_Work instruction_: The lines from the start of the records through the one containing "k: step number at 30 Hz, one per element" are to be transcribed exactly, and nothing else.

_Information shown_:
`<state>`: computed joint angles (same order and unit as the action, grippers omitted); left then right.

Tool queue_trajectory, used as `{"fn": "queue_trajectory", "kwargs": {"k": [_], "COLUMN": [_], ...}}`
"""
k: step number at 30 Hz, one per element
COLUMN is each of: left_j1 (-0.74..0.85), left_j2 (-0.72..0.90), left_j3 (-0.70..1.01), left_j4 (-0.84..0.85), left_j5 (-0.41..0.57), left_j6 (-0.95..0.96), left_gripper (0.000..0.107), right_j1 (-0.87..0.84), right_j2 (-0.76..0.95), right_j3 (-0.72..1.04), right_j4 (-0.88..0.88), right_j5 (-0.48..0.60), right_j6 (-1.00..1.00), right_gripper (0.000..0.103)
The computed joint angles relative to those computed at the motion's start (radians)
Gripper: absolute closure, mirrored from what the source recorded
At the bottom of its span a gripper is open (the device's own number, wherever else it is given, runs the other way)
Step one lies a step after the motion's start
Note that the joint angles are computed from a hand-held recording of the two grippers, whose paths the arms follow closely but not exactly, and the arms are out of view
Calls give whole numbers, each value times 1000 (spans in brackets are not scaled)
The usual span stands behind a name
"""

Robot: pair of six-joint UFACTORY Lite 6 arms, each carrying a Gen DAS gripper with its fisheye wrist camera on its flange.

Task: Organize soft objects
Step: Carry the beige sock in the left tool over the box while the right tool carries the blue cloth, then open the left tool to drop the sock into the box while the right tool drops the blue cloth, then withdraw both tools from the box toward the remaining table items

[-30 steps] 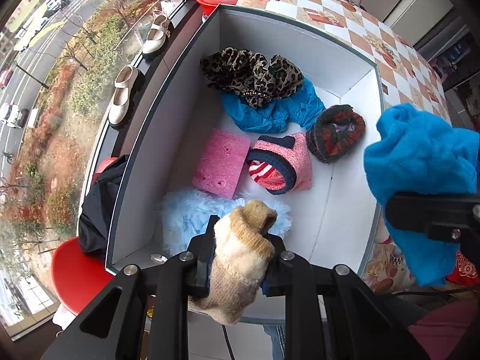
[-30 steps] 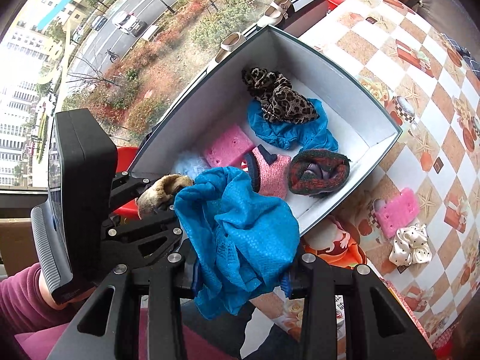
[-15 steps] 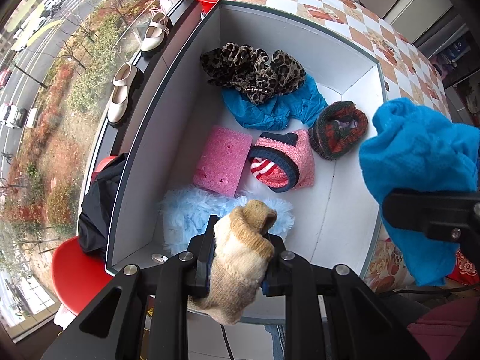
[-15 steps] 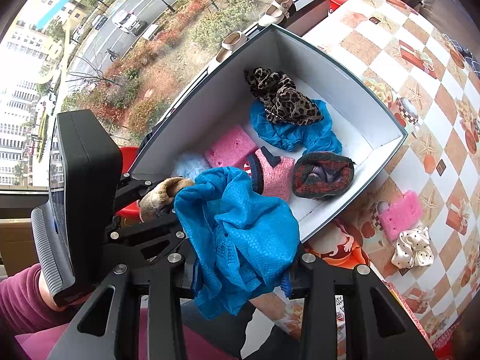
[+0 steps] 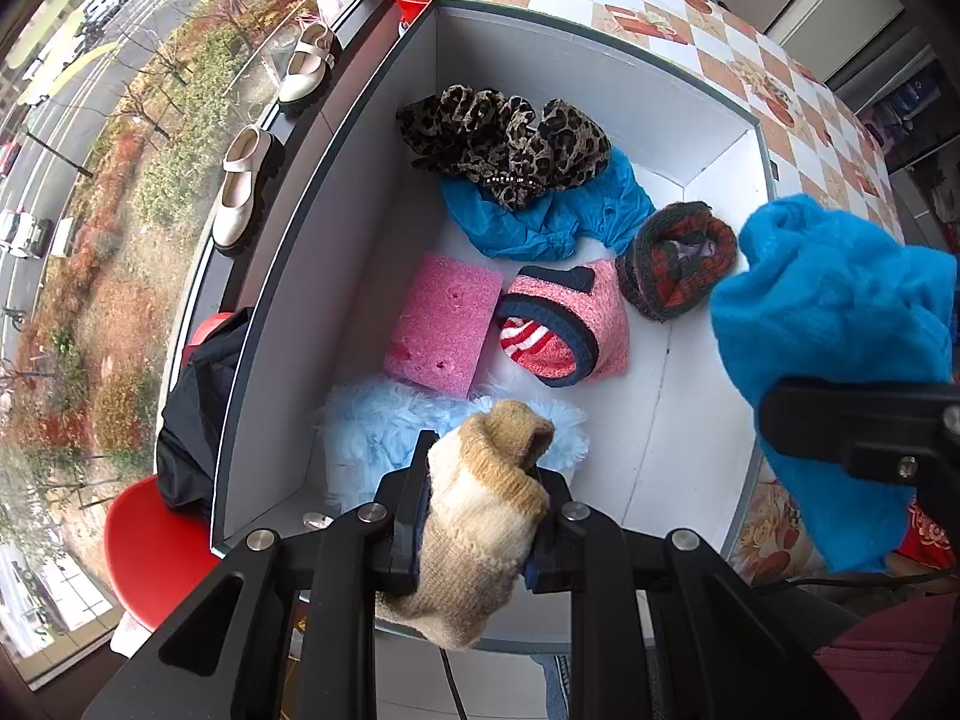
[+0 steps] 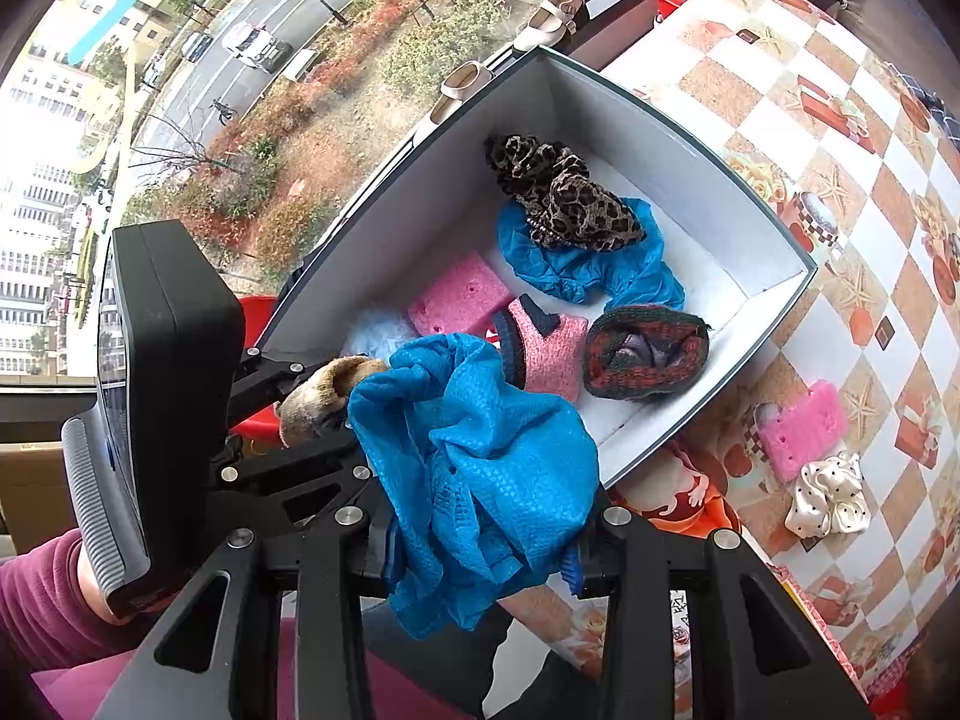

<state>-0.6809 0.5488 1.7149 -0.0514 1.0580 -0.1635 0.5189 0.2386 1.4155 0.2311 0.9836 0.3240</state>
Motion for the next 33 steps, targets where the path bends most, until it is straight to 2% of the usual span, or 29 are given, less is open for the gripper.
{"fn": "queue_trajectory", "kwargs": {"k": [14, 17, 18, 19, 22, 24, 27, 30, 31, 32, 33], "left_j1": [0, -2, -4, -9, -13, -6, 7, 11, 8, 10, 13], "left_j2": [2, -6, -13, -22, -48, -48, 22, 37, 39, 38, 47], "left_j3": [-7, -17, -29, -40, -71, -73, -1, 9, 21, 25, 48], "left_j4": [-1, 3, 15, 27, 44, 25, -18, -2, 1, -4, -21], "left_j5": [-4, -15, -26, -35, -61, -59, 18, 25, 29, 30, 38], "left_j6": [2, 3, 0, -4, -2, 20, 38, 23, 21, 27, 40], "left_gripper": [83, 78, 69, 56, 28, 27, 26, 25, 23, 23, 23], "right_j1": [-3, -7, -5, -10, -25, -35, -51, -84, -102, -123, -149], "right_j2": [10, 8, 5, 4, -1, -14, -28, -53, -75, -107, -144], "right_j3": [-6, -14, -16, -18, -25, -42, -48, -61, -73, -93, -113], "right_j4": [7, 13, 11, 12, 23, 31, 19, 4, -2, -11, -22], "right_j5": [-14, -23, -28, -30, -40, -50, -41, -10, 1, 9, 23], "right_j6": [-6, -9, -4, -6, -6, 3, 28, 52, 55, 61, 66], "right_gripper": [64, 64, 62, 59, 49, 22, 19, 18, 15, 5, 1]}}
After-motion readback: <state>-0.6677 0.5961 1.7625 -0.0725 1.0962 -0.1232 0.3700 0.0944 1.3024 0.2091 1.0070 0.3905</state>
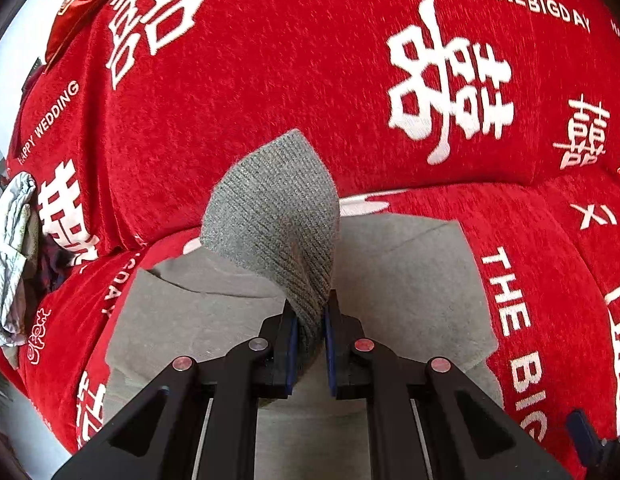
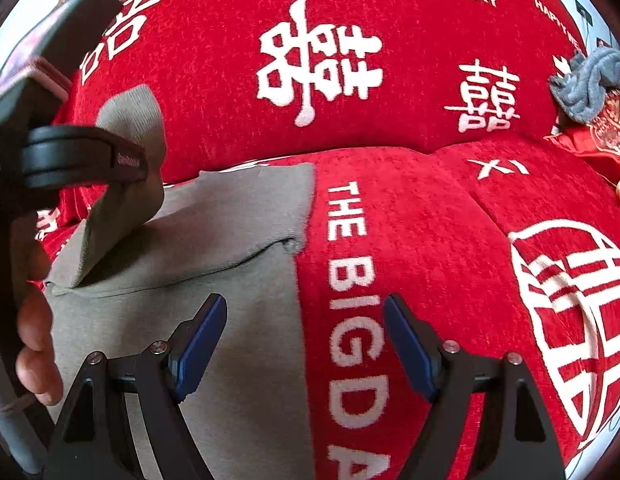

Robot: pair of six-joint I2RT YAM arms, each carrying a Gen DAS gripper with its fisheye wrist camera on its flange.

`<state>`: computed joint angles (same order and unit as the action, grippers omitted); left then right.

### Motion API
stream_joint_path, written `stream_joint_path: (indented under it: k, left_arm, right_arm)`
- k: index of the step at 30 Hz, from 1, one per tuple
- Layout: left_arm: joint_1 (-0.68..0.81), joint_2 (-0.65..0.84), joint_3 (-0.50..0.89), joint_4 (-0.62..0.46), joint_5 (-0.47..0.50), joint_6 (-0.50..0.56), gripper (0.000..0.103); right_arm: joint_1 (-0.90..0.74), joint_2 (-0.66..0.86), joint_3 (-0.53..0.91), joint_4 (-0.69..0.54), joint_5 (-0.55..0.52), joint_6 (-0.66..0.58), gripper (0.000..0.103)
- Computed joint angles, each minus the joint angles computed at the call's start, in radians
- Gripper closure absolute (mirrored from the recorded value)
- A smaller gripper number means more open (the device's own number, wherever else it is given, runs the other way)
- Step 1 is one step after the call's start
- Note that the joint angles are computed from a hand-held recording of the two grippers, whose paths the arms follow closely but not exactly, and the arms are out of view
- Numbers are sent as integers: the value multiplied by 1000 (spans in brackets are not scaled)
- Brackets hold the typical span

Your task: Fold small clothes

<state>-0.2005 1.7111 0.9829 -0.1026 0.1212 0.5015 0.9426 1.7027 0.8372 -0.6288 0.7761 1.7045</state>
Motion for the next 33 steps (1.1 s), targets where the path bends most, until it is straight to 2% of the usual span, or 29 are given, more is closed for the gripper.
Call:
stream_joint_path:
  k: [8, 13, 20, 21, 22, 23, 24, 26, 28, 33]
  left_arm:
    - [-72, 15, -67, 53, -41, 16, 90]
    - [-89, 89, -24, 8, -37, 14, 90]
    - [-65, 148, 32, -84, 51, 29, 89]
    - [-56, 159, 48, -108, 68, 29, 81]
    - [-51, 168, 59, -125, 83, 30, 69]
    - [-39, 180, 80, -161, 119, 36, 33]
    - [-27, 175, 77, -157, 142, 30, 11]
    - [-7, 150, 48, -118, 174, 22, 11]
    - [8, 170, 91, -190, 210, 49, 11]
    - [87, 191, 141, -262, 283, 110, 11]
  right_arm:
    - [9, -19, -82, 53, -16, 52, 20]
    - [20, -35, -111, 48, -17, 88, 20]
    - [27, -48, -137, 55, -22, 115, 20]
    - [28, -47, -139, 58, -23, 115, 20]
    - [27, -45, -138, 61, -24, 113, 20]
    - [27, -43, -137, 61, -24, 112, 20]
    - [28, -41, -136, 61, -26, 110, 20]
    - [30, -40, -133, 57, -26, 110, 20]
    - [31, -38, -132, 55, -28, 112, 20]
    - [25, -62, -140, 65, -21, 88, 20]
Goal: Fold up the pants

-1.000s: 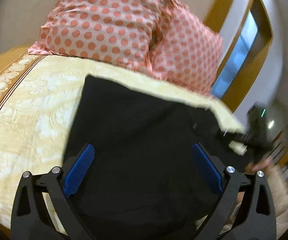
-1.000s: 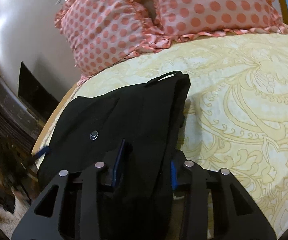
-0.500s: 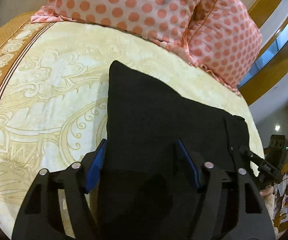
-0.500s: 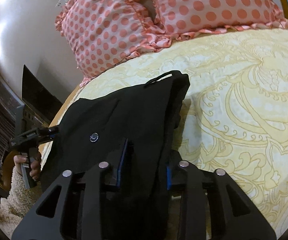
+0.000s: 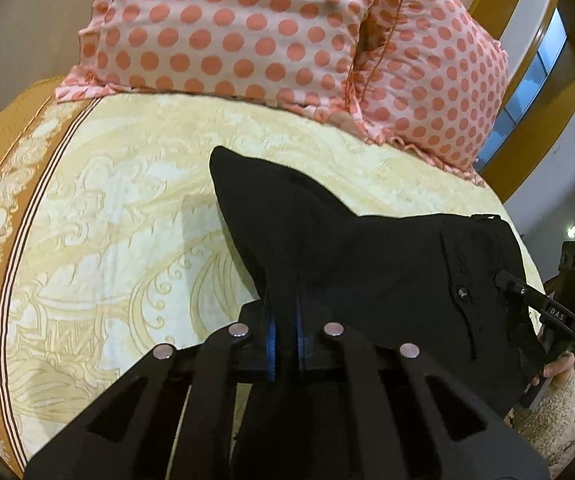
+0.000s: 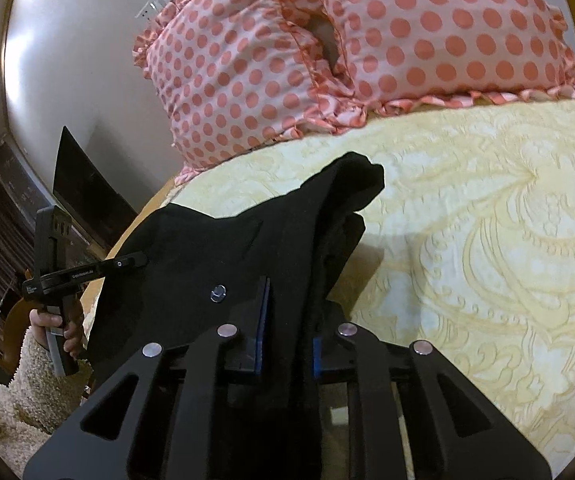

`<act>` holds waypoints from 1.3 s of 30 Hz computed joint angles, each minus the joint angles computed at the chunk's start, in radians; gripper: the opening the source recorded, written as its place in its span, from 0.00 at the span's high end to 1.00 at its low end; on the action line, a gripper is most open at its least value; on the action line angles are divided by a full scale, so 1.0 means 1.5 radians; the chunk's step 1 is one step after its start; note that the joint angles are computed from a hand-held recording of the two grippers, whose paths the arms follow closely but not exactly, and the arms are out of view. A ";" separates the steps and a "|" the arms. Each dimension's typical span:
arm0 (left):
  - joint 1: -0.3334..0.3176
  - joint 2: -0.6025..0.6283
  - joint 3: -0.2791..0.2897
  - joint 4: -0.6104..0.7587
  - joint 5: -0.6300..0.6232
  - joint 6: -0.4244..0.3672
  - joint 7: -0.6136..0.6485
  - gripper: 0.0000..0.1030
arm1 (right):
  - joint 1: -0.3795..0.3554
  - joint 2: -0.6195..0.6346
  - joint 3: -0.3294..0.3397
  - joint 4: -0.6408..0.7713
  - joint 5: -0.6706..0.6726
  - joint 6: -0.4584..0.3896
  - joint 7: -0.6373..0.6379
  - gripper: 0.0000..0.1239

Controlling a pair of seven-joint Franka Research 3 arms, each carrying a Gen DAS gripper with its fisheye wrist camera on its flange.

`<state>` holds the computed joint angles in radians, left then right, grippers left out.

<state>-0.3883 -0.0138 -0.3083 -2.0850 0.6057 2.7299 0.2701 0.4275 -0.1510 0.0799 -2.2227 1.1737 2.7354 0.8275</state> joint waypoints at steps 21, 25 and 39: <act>-0.015 0.291 0.085 0.375 -0.022 -0.142 0.110 0.90 | -0.053 0.338 -0.014 0.398 -0.417 -0.041 0.332 0.88; -0.039 0.297 0.109 0.379 -0.002 -0.158 0.083 0.75 | -0.055 0.354 -0.017 0.412 -0.492 -0.062 0.417 0.76; -0.038 0.210 0.037 0.261 0.022 -0.038 0.111 0.11 | -0.039 0.151 0.025 0.152 -0.608 0.073 0.426 0.55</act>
<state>-0.4450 0.3017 -0.2524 -1.6937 0.6388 2.6735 0.4370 0.3697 0.0755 0.1177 -1.9952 0.2616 2.8446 1.4670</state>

_Exercise solution_:
`<state>`: computed joint angles (same order and unit as the action, grippers omitted); left then right.

Tool queue_trajectory, used as `{"fn": "queue_trajectory", "kwargs": {"k": [_], "COLUMN": [_], ...}}`
"""
k: step number at 30 Hz, one per element

With this, the answer is done.